The Company has identified that its operating segments are the primary segments. The Companys operating businesses are organised and managed separately according to the nature of products, with each segment representing a strategic business unit that offers different products and serves different markets. The analyst of geographical segments is based on the areas in which the customers of the Company are located.

(b) Allocation of Common Costs:

Common allocable costs are allocated to each segment on case to case basis applying the ratio appropriate to each relevant case. Revenue and expenses which relate to the enterprise as a whole and are not allocable to segment on a reasonable basis, have been included under the head "Unallocated-Common".

The accounting policies adopted for segment reporting are in line with those of the Company.
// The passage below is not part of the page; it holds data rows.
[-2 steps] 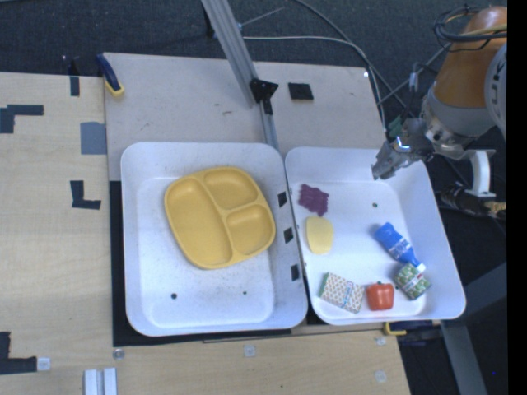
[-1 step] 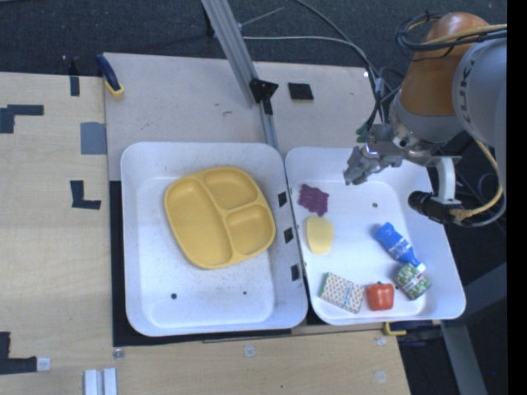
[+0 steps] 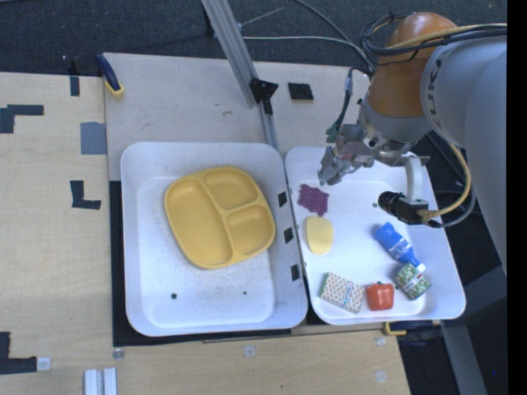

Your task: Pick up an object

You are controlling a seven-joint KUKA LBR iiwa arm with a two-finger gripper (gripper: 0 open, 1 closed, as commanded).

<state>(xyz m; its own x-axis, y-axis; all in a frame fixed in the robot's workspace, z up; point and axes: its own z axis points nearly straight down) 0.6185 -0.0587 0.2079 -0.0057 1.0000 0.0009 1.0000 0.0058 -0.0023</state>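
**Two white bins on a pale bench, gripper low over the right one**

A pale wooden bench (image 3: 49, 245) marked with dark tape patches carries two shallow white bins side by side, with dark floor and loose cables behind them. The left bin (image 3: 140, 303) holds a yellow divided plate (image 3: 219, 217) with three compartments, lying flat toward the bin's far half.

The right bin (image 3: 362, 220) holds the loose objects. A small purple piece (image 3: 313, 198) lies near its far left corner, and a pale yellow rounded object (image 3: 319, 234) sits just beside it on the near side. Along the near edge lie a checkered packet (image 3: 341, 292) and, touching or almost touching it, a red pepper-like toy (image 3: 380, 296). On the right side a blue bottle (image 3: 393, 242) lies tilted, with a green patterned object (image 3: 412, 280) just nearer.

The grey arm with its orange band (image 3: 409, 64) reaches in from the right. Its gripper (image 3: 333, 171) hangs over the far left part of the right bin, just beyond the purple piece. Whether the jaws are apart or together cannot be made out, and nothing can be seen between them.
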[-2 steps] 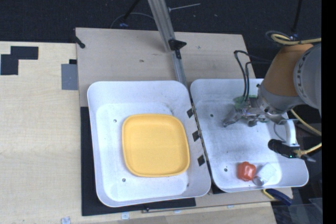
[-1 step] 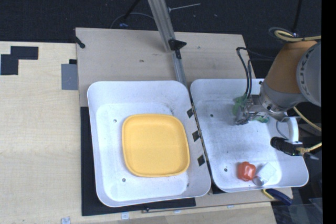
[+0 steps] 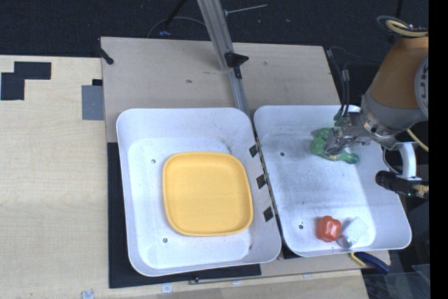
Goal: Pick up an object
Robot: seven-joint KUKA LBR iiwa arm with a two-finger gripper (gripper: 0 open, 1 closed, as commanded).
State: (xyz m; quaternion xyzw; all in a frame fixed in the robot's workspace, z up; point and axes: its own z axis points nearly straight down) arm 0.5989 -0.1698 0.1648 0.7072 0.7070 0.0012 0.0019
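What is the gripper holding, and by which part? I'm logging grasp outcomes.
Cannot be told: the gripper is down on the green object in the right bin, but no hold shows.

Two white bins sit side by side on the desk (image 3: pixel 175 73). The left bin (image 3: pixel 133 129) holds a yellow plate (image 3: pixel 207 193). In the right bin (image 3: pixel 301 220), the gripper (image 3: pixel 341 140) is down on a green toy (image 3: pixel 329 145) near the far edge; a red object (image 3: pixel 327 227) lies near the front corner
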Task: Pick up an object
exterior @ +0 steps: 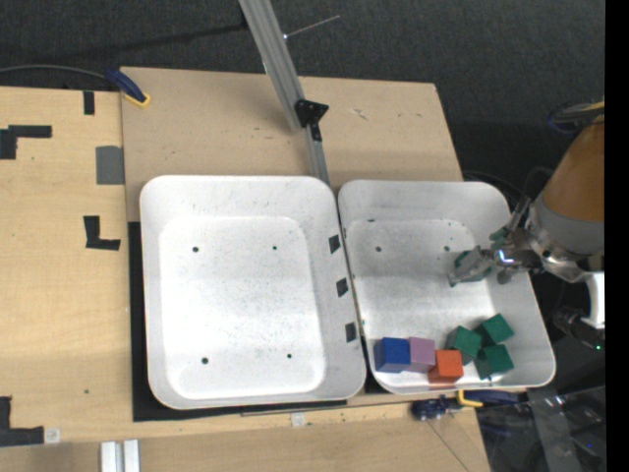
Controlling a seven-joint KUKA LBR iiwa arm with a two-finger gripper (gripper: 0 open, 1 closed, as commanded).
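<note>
Hovering my end effector over the right bin, jaw state unreadable; the green blocks lie toward the near-right corner.

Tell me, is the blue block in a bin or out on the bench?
In: the blue block lies inside the right bin, near its front edge.

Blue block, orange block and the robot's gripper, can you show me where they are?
Blue block [393, 352]: camera view, on its top face.
Orange block [448, 365]: camera view, on its top face.
Gripper [464, 267]: camera view, at the tips of its fingers, over the right bin.
</note>
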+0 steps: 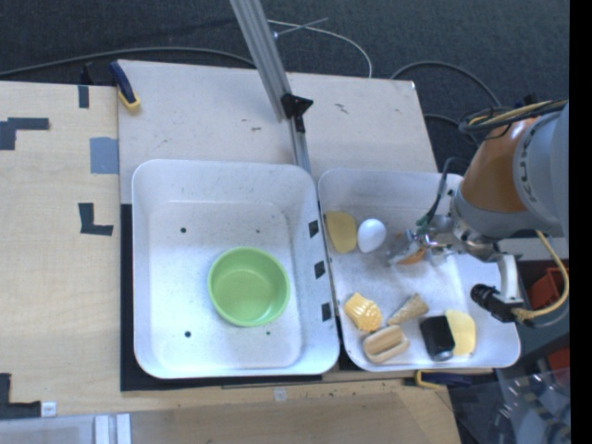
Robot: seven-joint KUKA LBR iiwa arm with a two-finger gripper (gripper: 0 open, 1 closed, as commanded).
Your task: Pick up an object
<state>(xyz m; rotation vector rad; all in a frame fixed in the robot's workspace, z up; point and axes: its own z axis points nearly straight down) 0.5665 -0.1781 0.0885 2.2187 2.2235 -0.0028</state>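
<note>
**Gripper low in the right bin, nothing lifted yet**

The gripper (413,248) is down inside the right bin (481,354), near its right wall, with the grey and orange arm (504,178) above it. At its tip there is a small orange piece (413,257), but this part is too small and blurred: I cannot tell if the gripper is apart, together, or clamped on the piece.

Just to the left lie a white egg (371,234) and a yellow piece (340,232), touching each other. Nearer the front of the same bin are a corn (363,312), a cone (408,309), a hot dog (385,342), a black block (437,337) and a lemon (462,332).

The left bin (157,248) holds a green bowl (248,287), well apart from the gripper.

In my judgement the task is at the grasp step. All things rest on the bin floors, so the closing, if not done, and the lift remain.
</note>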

(XIX) Product related Warranty Claims:

Provision for product related warranty costs is based on the claims received upto the year end as well as the management estimates of further liability to be incurred in this regard during the warranty period, computed on the basis of past trend of such claims.

(XX) Contingencies:

Liabilities which are material and whose future outcome cannot be ascertained with reasonable certainty, are treated as contingent and disclosed by way of Notes to the Accounts.

(XXI) Earnings per share:

Earnings per share is calculated by dividing the net profit or loss for the year attributable to equity shareholders, by the weighted average number of equity shares outstanding during the year.

For the purpose of calculating diluted earnings per share, the net profit or loss for the year attributable to equity shareholders and weighted average number of shares outstanding during the year are adjusted for the effects of all dilutive potential equity shares.

(XXII) Use of Estimates

The preparation of financial statements in conformity with generally accepted accounting principles requires management to make estimates and assumptions that affect the reported amounts of assets and liabilities and disclosure of contingent liabilities at the date of the financial statements and the results of operations during the reporting year-end. Although these estimates are based upon managements best knowledge of current events and actions, actual results could differ from these estimates.